Towards the controlled CVD growth of graphitic B-C-N atomic layer films： The key role of B-C delivery molecular precursor

Graphene-like, ternary system B-C-N atomic layer materials promise highly tunable electronic properties and a plethora of potential applications. However, thus far, experimental synthesis of the B-C-N atomic layers normally yields a microscopic phase-segregated structure consisting of pure C and BN domains. Further, growing the truly ternary B-C-N phase layers with homogenous atomic arrangements has proven to be very challenging.
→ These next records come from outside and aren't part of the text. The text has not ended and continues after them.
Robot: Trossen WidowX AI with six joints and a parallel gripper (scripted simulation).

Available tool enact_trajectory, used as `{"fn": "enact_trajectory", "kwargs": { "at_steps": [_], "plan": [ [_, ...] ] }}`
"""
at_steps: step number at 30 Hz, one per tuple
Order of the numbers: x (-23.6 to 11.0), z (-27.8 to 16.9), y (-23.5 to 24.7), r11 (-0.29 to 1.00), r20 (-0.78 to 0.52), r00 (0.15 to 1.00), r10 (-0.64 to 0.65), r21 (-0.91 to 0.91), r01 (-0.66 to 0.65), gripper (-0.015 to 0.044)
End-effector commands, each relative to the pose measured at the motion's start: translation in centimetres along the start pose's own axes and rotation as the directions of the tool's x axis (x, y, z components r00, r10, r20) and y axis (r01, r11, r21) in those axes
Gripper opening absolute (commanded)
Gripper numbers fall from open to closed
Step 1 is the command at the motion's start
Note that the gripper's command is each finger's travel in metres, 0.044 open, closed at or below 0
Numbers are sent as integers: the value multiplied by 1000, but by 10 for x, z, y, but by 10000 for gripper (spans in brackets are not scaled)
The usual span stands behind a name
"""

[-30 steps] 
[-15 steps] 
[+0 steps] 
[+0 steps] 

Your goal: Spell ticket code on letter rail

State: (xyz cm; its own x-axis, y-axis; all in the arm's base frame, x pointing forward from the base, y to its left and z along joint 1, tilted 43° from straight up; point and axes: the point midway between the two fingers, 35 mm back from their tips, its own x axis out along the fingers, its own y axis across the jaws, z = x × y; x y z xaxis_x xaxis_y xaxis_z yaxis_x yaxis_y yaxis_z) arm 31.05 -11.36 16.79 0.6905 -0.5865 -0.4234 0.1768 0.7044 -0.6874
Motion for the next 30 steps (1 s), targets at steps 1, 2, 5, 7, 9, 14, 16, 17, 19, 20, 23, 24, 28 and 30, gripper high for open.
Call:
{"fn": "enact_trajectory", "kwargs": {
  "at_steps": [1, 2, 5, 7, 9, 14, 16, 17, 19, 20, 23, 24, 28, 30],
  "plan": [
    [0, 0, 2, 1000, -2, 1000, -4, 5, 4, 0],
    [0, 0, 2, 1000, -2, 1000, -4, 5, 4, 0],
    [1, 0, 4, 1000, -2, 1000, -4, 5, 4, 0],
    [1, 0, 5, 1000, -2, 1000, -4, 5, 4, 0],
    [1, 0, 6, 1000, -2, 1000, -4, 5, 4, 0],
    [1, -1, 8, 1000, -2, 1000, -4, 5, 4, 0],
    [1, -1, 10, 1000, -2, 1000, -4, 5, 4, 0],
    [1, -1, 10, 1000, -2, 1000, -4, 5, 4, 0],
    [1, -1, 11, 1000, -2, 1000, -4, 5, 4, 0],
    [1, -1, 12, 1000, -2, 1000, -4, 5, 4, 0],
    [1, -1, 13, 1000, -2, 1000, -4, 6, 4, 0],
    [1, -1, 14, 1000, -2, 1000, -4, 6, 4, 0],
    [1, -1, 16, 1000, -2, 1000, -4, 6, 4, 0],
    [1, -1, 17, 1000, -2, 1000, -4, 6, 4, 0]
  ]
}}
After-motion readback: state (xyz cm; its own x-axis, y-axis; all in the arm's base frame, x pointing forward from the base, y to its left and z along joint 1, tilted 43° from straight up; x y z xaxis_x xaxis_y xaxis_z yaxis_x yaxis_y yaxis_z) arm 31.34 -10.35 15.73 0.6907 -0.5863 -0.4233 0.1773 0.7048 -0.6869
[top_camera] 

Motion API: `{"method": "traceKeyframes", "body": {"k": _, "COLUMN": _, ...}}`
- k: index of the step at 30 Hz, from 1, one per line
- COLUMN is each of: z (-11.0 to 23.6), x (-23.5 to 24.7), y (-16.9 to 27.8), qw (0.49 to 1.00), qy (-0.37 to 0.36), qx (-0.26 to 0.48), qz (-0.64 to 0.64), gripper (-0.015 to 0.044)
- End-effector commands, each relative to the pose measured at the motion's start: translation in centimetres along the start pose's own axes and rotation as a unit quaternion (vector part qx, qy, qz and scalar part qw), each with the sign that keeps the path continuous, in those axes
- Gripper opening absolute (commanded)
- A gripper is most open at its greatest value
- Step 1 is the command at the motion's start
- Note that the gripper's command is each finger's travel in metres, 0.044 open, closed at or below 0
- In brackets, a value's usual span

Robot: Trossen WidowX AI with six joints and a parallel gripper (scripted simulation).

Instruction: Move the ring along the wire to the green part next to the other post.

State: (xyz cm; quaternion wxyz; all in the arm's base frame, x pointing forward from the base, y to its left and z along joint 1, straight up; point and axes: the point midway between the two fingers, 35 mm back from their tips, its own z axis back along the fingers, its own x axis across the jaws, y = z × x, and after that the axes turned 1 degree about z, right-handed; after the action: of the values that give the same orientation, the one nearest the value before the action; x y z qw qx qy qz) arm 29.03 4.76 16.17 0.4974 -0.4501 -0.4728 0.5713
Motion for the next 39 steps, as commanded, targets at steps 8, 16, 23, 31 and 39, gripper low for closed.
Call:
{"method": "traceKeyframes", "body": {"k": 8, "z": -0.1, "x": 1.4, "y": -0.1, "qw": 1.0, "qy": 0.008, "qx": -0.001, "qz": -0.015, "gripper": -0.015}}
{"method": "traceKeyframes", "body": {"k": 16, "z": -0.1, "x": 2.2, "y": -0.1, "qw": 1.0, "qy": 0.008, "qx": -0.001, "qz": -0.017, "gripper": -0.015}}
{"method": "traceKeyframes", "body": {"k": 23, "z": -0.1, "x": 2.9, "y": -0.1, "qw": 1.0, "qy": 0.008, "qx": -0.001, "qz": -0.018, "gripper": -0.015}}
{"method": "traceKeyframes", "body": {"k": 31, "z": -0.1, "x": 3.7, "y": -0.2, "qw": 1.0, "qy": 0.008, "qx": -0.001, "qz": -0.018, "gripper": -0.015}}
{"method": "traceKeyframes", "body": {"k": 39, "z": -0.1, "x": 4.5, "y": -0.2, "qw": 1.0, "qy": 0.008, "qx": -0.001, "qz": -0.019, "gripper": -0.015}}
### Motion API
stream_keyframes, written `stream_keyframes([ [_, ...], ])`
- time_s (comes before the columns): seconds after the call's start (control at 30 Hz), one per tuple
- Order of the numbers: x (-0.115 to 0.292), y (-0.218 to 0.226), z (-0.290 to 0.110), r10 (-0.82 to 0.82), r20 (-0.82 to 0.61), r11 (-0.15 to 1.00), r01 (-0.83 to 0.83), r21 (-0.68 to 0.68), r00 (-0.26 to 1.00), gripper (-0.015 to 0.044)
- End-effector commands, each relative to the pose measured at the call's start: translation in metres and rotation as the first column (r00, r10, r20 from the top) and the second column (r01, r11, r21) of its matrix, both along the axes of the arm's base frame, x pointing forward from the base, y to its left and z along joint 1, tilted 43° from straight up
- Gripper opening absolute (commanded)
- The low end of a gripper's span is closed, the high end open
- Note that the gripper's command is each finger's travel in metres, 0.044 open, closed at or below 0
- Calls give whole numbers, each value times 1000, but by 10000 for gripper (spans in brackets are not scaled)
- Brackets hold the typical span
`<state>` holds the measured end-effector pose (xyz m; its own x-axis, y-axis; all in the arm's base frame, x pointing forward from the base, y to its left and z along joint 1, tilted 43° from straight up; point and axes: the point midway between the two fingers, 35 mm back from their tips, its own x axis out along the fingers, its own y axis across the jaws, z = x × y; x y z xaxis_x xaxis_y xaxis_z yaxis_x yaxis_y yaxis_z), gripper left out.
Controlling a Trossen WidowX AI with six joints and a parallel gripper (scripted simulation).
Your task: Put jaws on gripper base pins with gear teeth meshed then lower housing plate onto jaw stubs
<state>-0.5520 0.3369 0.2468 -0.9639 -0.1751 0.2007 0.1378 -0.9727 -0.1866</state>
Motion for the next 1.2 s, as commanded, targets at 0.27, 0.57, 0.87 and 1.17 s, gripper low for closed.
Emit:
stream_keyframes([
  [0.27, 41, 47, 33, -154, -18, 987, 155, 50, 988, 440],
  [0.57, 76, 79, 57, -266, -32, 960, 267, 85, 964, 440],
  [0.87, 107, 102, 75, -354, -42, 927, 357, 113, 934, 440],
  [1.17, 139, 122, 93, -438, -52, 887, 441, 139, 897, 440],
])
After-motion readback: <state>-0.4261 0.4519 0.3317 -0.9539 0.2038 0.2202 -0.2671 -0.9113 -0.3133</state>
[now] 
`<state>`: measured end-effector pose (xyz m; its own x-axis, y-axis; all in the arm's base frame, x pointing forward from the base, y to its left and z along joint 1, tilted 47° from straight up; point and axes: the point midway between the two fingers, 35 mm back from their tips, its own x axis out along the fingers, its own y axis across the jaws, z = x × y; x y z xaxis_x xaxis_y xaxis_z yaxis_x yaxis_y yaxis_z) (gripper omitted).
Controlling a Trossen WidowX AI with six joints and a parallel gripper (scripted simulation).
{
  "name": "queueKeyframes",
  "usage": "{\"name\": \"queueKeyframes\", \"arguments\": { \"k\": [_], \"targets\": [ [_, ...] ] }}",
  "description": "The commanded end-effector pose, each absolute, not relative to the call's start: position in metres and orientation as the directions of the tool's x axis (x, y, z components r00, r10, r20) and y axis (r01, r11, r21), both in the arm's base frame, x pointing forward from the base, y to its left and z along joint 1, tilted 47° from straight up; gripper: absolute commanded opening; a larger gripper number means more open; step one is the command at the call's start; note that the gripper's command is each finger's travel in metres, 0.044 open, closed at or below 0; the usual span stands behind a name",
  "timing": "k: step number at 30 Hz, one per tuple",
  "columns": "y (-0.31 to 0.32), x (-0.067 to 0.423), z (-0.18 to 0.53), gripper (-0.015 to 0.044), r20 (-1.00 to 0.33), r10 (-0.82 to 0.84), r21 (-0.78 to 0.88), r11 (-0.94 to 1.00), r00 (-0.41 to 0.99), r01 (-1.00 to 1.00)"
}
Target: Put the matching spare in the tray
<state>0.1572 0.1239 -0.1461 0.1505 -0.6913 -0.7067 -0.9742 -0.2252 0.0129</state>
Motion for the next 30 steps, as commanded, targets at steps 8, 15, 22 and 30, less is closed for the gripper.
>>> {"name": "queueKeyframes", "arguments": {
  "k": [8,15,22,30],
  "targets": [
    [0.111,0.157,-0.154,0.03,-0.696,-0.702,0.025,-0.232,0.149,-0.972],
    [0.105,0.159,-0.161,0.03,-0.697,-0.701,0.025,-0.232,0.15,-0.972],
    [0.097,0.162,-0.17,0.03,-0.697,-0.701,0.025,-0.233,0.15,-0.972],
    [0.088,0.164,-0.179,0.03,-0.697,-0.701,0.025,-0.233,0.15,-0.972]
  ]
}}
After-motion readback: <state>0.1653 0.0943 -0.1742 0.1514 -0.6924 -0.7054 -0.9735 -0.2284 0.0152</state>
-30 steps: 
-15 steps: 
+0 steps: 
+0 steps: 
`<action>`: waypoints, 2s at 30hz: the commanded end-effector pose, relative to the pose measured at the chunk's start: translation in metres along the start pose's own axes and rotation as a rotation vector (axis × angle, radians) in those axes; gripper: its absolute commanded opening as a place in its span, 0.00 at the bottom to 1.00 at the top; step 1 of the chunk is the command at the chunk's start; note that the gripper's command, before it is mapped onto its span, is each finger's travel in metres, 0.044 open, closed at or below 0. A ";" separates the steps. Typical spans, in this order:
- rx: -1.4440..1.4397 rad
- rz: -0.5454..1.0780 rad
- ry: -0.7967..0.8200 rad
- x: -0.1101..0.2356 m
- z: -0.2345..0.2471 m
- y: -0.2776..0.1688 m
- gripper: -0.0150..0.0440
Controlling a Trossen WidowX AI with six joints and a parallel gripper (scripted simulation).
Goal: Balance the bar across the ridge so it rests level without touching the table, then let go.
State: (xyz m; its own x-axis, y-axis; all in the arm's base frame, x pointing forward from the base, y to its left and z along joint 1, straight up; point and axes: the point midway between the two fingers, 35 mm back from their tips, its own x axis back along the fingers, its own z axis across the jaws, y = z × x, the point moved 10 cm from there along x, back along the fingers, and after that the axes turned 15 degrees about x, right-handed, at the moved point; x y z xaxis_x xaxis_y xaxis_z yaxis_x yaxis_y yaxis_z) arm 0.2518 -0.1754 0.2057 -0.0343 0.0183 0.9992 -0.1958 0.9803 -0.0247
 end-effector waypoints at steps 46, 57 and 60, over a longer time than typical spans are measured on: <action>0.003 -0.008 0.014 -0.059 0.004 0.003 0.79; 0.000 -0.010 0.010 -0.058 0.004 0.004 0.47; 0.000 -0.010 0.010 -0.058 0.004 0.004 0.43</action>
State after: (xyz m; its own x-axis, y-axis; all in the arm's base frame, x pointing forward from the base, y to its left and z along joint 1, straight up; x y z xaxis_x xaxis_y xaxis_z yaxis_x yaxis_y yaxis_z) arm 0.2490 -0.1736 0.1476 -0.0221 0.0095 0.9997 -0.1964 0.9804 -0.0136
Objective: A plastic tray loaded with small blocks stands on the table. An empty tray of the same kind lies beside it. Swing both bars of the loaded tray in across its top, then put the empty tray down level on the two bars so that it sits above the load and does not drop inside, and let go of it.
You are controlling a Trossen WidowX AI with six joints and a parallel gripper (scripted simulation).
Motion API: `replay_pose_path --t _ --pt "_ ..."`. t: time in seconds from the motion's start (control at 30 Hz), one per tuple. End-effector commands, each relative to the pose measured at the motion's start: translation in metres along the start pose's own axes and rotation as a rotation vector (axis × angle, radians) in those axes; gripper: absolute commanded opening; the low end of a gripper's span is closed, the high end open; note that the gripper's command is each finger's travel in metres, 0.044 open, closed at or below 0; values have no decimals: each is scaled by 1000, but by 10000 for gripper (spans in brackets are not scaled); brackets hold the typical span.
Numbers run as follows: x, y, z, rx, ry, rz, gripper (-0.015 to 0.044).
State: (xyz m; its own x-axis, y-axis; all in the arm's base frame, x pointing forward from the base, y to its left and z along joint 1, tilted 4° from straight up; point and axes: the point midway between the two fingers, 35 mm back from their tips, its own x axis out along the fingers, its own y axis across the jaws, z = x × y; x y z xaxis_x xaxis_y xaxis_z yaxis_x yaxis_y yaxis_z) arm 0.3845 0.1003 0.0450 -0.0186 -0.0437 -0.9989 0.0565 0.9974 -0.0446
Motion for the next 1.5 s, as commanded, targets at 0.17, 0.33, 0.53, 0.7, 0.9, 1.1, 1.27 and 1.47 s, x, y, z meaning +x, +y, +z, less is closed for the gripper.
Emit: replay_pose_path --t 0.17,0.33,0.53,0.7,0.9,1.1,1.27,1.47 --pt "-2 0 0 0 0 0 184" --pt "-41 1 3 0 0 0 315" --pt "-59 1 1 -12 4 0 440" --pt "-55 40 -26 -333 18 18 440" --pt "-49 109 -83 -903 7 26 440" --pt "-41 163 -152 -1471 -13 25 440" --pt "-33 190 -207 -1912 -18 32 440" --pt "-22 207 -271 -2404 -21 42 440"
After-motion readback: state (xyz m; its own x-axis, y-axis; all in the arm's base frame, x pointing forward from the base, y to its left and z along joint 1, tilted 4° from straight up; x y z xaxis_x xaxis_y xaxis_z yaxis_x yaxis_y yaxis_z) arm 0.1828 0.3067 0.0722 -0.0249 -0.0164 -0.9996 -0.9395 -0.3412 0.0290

Here, in designing a better- controlled process for the chemical vapor deposition （CVD） growth of B-C-N atomic layer films with the minimized C and BN phase segregation, we selected trimethyl borane （TMB）, a gaseous organoboron compound with pre-existing B--C bonds, as the molecular precursor to react with ammonia （NH3） gas that serves as the nitrification agent. The use of this unique B-C delivery precursor allows for the successful synthesis of high-quality and large-area B-C-N atomic layer films. Moreover, the TMB/NH3 reactant combination can offer a high level of tunability and control of the overall chemical composition of B-C-N atomic layers by regulating the relative partial pressure of two gaseous reactants. Electrical transport measurements show that a finite energy gap can be opened in the as-grown B-C-N atomic layers and its tunability is essentially dependent on the relative C to BN atomic compositions. On the basis of carefully controlled experiments, we show that the pre-existing B-C bonds in the TMB molecular precursor have played a crucial role in effectively reducing the C and BN phase segregation problem, thereby facilitating the formation of truly ternary B-C-N phase atomic layers.